### Work instruction
Work through the records that follow and return each line containing the word "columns".

### Data supplied
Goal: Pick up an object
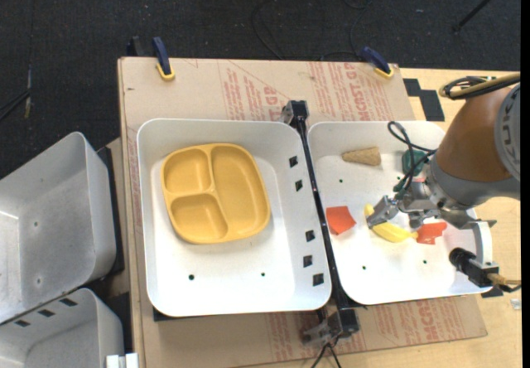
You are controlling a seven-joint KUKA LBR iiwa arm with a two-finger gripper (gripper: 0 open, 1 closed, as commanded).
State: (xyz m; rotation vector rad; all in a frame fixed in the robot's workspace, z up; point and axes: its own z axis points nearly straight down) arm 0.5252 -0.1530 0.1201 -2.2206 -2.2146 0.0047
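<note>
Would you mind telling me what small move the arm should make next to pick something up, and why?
Probably a short descent onto the yellow object. The gripper sits right at it in the right bin, with the red block and an orange piece close on either side, so a straight drop looks safest.

A: Arm pose?

B: KUKA arm (pixel 484 147) enters from the right edge, grey body, orange band showing wide just above the wrist. Reaches left and down toward the near right part of the scene.

A: Wrist?

B: Bent downward, cables looped along its far side. Gripper (pixel 387 213) sits at its left end, low, pointing left.

A: Fingers?

B: Can't resolve them. Metal tip is visible, but open or closed is unreadable from this angle.
</note>
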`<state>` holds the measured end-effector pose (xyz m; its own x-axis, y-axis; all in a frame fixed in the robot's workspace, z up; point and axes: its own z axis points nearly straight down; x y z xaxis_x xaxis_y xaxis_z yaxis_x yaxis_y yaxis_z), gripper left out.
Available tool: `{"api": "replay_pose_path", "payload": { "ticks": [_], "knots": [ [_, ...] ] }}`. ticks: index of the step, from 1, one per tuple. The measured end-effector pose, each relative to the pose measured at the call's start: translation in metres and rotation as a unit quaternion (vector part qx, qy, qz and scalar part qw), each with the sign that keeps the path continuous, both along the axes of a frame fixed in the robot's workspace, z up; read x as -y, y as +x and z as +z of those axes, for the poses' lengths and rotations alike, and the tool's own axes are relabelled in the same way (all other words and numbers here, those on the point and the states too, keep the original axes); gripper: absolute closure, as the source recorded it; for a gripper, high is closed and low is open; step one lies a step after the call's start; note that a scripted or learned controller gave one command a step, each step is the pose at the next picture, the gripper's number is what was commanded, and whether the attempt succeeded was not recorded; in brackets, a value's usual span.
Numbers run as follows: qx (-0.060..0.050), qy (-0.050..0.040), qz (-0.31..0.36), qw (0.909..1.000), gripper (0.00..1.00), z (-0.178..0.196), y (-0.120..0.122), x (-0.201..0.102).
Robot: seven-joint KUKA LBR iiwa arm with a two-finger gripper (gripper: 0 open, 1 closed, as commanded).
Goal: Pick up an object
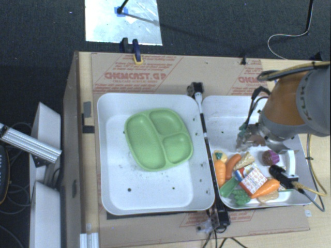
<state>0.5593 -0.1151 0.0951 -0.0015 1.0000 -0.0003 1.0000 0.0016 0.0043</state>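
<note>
White right bin (227,115) holds the candidates. We note a heap of small toy food crowded into its near corner: an orange carrot (221,170), a second carrot (266,188), a red-and-white box (253,180), a purple piece (271,156) and some green bits (239,195). Gripper (247,138) sits low over this bin at the far edge of the heap, near the first carrot; whether it touches anything we cannot resolve. We cannot tell how far it is open, and we see nothing held in it. Left bin (119,190) carries a green divided plate (158,138), well apart from the arm. Our reading: the approach is about complete, but no object is secured or raised, so the grasp and lift both remain to be done.
</note>
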Motion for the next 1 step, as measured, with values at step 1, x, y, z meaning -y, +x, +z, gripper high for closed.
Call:
{"api": "replay_pose_path", "payload": {
  "ticks": [1],
  "knots": [
    [-0.001, -0.0004, 0.000, 1.0000, 1.00, 0.0776, -0.0311, 0.0187]
  ]
}}
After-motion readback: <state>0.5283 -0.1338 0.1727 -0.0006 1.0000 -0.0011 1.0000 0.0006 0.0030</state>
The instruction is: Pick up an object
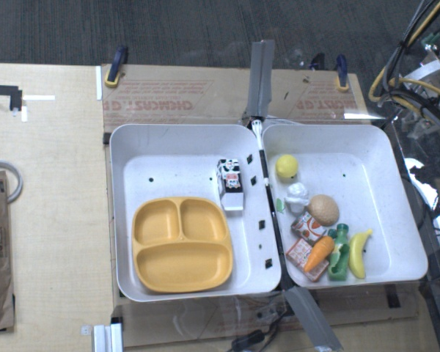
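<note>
Camera view is showing two white bins lying side by side on the bench, touching along their inner walls. The left bin point(122, 196) is holding a yellow divided plate point(182, 242) in its near half, and a small black-and-white carton point(230, 182) is lying just beyond the plate's far right corner, near the dividing wall.

The right bin point(393, 161) is carrying the rest of the objects, all crowding its left and near side. A yellow ball point(287, 166) is sitting farthest back, apart from the others. Nearer, a small white item point(298, 193) (too blurred to name) is resting beside a tan rounded object point(323, 209). Below these, a red-and-white packet point(306, 226) is lying just above a second red packet point(298, 253), with a carrot point(320, 252) leaning across them. A green bottle point(339, 258) is lying just right of the carrot, and a banana point(358, 254) is curving alongside the bottle.

Cardboard point(161, 94) is lying under the bins, with a blue clamp point(116, 65) gripping its far edge. How the gripper is set cannot be told here.
</note>
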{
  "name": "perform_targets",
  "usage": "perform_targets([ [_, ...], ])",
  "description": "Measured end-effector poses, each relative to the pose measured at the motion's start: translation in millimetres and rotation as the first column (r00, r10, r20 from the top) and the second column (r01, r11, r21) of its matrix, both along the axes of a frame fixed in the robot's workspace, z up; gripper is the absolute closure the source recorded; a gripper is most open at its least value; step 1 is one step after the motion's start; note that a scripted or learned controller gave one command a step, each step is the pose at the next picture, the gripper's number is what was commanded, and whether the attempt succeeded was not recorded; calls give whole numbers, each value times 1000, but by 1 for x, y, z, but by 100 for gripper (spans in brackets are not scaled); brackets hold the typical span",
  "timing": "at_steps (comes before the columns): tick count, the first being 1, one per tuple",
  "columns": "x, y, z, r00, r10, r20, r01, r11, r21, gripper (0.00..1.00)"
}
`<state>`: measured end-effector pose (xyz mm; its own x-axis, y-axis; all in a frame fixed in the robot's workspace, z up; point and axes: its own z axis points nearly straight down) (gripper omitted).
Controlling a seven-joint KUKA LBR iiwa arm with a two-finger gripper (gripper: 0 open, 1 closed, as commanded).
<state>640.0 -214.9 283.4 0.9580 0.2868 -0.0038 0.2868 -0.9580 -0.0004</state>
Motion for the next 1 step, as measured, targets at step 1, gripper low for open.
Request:
perform_targets([
  [1,-18,65,-46,999,34,-1,-34,999,0,100],
])
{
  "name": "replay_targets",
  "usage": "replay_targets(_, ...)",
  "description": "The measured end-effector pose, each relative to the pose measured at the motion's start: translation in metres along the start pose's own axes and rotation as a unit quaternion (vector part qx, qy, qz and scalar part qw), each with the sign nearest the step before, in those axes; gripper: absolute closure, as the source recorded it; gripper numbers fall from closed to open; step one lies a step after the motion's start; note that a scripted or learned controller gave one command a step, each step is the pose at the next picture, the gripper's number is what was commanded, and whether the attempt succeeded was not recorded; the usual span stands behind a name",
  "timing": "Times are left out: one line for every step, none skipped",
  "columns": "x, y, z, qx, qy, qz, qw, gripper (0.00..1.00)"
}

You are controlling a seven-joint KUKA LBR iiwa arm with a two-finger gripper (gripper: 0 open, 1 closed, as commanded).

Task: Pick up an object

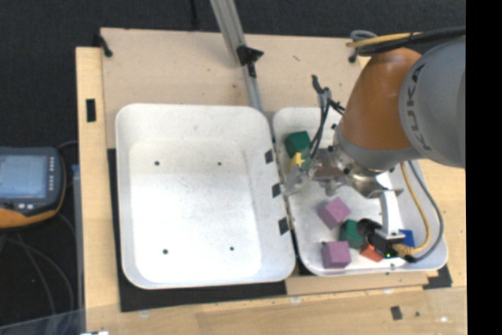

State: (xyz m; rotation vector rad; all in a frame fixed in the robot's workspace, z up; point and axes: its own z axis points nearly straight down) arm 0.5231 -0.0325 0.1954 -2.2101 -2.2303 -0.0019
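The grey KUKA arm with its orange band (384, 102) reaches in from the right and hangs over the right-hand shallow white bin (439, 251), covering much of that bin's upper half. Its gripper (310, 172) sits low near the bin's left wall, just below a dark green block (297, 143) and beside a small yellow piece (298, 160) — whether the tool is open, closed or clamped on anything cannot be told, since the wrist and cables hide that part.

The objects that could be picked all lie in the right bin. The green block rests near the bin's upper left corner. Below the wrist, toward the middle of the bin, lies a light purple block (336, 211), tilted. A second purple block (336, 253) sits near the bin's lower edge, apart from the first. Between them and to the right lies a dark green object (351, 231), with a small orange-red piece (370, 253) just beside it and a blue piece (405, 238) further right, near a yellow cable (427, 235) that loops along the bin's right side.

The left-hand shallow white bin (196, 192) lies alongside, its right wall touching the right bin's left wall. Both bins rest on a pale wooden bench (172, 67). A slanted grey metal pole (223, 4) rises from the bench behind the bins, and a handheld control pendant with a screen (27, 183) lies off the bench at far left.
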Motion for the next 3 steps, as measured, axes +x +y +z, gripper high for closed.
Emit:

### The completed task
  "timing": "at_steps (comes before the columns): tick count, the first being 1, one per tuple",
  "columns": "x, y, z, r00, r10, r20, r01, r11, r21, gripper (0.00..1.00)"
  "columns": "x, y, z, qx, qy, qz, qw, gripper (0.00..1.00)"

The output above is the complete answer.